Google DeepMind has released Gemini 3.5 Live Translate, bringing near real-time and naturally flowing voice translation to three major Google platforms. The feature integrates into Google AI Studio for developers, Google Translate for general users, and Google Meet for remote collaboration. The emphasis on naturalness — not just speed — marks a meaningful step forward for AI-powered multilingual communication.
Cohere has announced "Cohere Transcribe," a new state-of-the-art open-source speech recognition model.

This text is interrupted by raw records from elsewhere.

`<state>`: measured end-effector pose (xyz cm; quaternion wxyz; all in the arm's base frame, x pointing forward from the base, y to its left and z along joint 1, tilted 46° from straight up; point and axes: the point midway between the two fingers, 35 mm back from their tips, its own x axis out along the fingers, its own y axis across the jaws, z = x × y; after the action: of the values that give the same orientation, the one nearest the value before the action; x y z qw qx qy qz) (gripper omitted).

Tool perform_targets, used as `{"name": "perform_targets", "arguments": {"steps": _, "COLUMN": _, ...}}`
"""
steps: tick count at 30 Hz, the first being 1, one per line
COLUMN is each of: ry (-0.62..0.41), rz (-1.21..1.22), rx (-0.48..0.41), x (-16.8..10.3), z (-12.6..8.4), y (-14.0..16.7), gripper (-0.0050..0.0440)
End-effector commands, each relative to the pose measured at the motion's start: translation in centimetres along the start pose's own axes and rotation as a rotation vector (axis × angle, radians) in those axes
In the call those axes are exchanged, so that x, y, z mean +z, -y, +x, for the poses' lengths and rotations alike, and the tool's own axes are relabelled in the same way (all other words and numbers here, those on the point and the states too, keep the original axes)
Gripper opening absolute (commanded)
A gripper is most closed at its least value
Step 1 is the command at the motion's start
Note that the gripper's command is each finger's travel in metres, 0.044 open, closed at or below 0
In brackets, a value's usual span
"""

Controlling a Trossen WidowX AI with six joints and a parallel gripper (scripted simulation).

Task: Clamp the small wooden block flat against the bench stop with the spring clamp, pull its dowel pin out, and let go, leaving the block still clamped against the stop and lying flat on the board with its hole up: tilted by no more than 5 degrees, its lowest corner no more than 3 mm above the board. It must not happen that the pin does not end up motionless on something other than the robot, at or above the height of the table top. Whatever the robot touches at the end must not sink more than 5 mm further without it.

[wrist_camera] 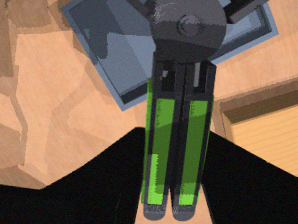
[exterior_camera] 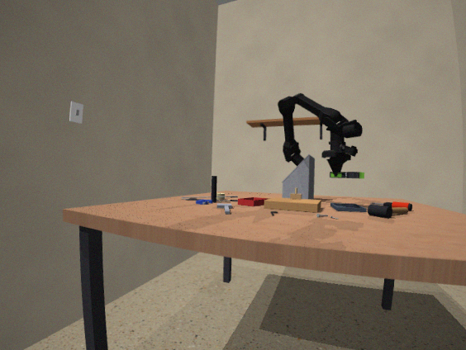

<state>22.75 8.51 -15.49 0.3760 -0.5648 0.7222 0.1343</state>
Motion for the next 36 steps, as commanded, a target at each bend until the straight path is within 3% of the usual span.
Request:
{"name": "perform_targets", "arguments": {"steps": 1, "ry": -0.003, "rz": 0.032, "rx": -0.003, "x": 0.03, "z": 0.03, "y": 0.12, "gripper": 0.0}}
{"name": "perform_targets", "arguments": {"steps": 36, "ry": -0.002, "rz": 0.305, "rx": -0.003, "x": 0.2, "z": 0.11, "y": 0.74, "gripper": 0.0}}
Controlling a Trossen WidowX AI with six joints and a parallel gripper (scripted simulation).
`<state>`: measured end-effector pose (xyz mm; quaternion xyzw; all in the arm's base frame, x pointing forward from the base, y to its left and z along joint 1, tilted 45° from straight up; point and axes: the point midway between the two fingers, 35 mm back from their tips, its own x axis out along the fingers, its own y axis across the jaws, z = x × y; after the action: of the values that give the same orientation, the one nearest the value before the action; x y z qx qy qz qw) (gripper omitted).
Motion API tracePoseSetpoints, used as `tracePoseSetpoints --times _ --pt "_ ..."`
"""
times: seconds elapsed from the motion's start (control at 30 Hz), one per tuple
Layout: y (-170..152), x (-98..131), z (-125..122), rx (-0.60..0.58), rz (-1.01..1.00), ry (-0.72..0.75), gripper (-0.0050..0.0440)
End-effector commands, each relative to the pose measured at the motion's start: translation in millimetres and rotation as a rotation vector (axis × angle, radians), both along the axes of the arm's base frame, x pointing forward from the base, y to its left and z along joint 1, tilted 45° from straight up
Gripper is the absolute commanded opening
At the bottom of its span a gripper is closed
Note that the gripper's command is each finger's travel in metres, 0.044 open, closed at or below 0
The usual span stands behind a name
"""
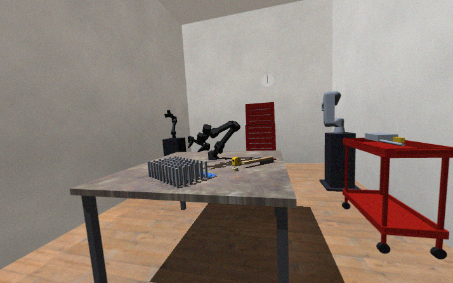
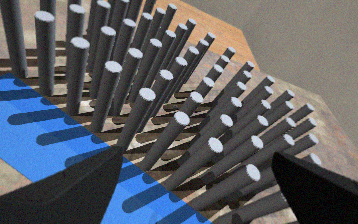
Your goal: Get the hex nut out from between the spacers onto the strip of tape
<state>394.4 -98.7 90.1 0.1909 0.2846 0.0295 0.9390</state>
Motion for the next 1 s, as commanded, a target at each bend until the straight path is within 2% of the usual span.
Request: tracePoseSetpoints --times 0.0,0.97 --pt "12.8 -1.3 18.3 -0.031 -0.017 -0.025 0.0400" --pt "11.5 1.0 19.8 -0.034 -0.014 -0.030 0.0400"
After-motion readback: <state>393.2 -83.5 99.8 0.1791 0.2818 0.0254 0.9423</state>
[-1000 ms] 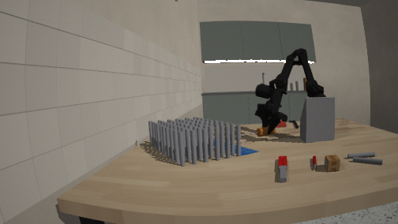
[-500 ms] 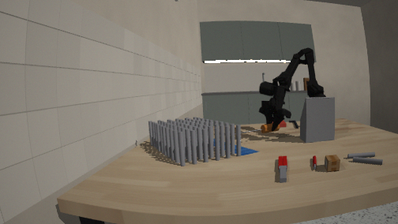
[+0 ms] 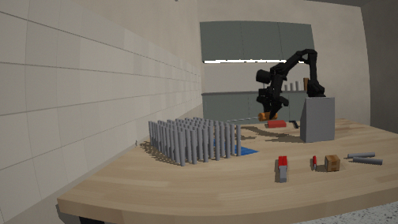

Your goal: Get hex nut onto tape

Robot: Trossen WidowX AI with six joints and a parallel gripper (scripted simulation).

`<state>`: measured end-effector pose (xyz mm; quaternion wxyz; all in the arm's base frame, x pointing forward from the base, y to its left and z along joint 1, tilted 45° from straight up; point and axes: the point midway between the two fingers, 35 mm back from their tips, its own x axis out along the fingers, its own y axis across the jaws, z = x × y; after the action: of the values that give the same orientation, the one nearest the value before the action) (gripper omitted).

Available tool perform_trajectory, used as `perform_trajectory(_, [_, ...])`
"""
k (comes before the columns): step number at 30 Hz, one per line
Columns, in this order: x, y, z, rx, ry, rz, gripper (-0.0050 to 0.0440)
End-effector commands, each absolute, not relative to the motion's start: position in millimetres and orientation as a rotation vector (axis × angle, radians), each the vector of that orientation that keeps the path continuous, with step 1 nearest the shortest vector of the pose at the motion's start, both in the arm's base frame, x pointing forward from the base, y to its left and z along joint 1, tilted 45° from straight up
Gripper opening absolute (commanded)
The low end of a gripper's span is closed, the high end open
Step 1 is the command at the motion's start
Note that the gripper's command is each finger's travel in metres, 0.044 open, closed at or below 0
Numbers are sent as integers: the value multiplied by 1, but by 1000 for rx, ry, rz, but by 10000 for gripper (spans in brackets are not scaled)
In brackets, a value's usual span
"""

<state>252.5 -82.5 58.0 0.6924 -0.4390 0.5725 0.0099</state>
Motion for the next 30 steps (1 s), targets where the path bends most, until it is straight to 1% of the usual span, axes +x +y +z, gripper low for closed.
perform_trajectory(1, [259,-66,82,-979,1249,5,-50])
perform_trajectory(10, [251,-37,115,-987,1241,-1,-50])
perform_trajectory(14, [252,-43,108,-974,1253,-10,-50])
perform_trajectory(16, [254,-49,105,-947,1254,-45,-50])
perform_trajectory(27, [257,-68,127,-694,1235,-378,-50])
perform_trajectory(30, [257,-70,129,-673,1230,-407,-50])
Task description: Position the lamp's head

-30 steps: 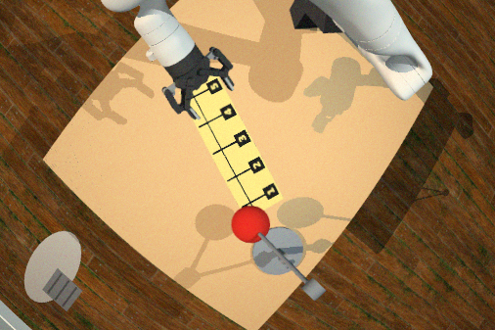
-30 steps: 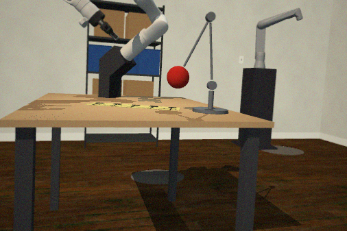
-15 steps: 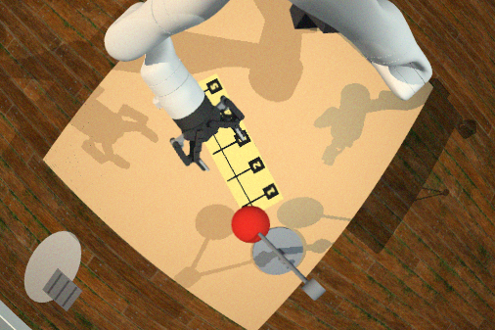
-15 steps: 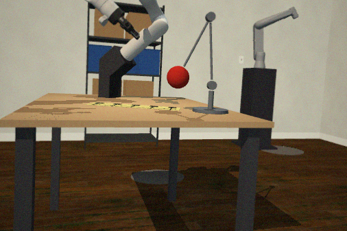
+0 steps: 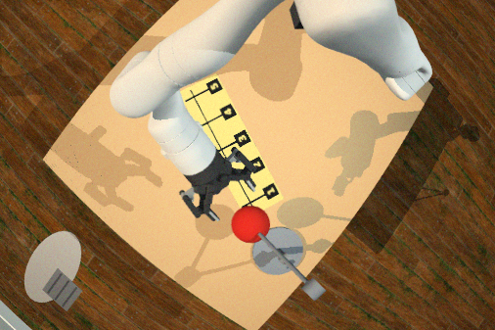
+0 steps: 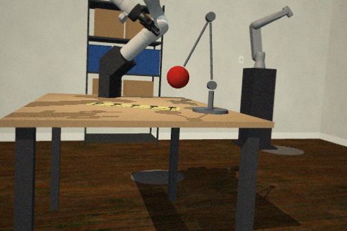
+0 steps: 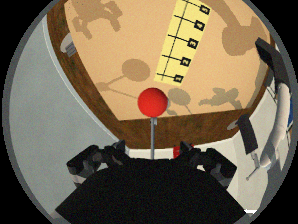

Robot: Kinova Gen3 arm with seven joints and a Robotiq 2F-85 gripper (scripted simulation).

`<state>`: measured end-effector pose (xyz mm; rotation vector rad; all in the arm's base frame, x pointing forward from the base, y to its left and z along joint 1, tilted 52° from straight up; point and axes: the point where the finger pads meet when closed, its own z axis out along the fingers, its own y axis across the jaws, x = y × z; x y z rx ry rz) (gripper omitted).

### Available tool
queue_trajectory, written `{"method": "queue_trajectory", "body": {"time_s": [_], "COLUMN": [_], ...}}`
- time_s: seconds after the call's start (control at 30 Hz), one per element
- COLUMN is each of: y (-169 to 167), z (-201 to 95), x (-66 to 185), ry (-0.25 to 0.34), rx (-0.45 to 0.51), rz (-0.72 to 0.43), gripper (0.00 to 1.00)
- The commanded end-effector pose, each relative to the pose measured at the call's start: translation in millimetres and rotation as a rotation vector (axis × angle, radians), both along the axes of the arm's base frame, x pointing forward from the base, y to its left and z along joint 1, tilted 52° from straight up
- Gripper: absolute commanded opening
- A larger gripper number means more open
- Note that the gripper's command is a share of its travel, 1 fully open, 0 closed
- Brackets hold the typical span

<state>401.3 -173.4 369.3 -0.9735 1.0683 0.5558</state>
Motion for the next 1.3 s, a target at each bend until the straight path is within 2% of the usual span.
{"method": "queue_trajectory", "body": {"time_s": [0.0,0.03,0.6,1.27], "y": [10.5,13.1,40.3,76.6], "z": [19.8,26.6,32.9,36.4], "x": [7.7,10.8,15.2,34.9], "ry": [-0.005,-0.006,0.001,0.0], "rx": [-0.018,-0.016,-0.064,-0.061], "rz": [0.005,0.004,0.012,0.01], "gripper": [1.0,1.0,1.0,1.0]}}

Designed to deliver highly accurate and efficient speech-to-text capabilities, it represents Cohere's expansion into open-source audio AI. The model aims to challenge existing industry benchmarks like OpenAI's Whisper by offering superior multilingual performance.
Cohere has partnered with RWS, a global leader in translation and localization services, to deliver high-performance AI language intelligence for enterprises. The collaboration integrates Cohere's multilingual models (like Command R) into RWS's platforms to provide culturally accurate translations. This partnership focuses on secure, enterprise-grade deployment and advanced multilingual Retrieval-Augmented Generation (RAG).
Harvey and ElevenLabs announced a partnership to bring ElevenLabs Text to Speech and Speech to Text into Harvey’s legal AI platform. The first phase will let Harvey deliver spoken answers in almost any language or dialect. Future plans mentioned include multilingual voice translation, voice mode, spoken trial simulations, tone customization, and related voice features.
ElevenLabs introduced Scribe v2 Realtime, a low-latency speech-to-text model built for live transcription, voice agents, meeting assistants, and real-time captions. The company says it transcribes in under 150 ms across several major languages and supports 90 languages. Key features include automatic language detection, VAD, manual commit, text conditioning, multiple audio formats, API access, ElevenLabs Agents integration, and enterprise compliance options.
ElevenLabs introduced Dubbing v2, a new AI dubbing model that preserves tone, pacing, delivery, and emotional intent from the original speaker. It supports more than 90 languages and uses sync-aware translation to make dubbed speech feel more natural. The product is available in ElevenCreative and ElevenProductions, while API access is coming soon.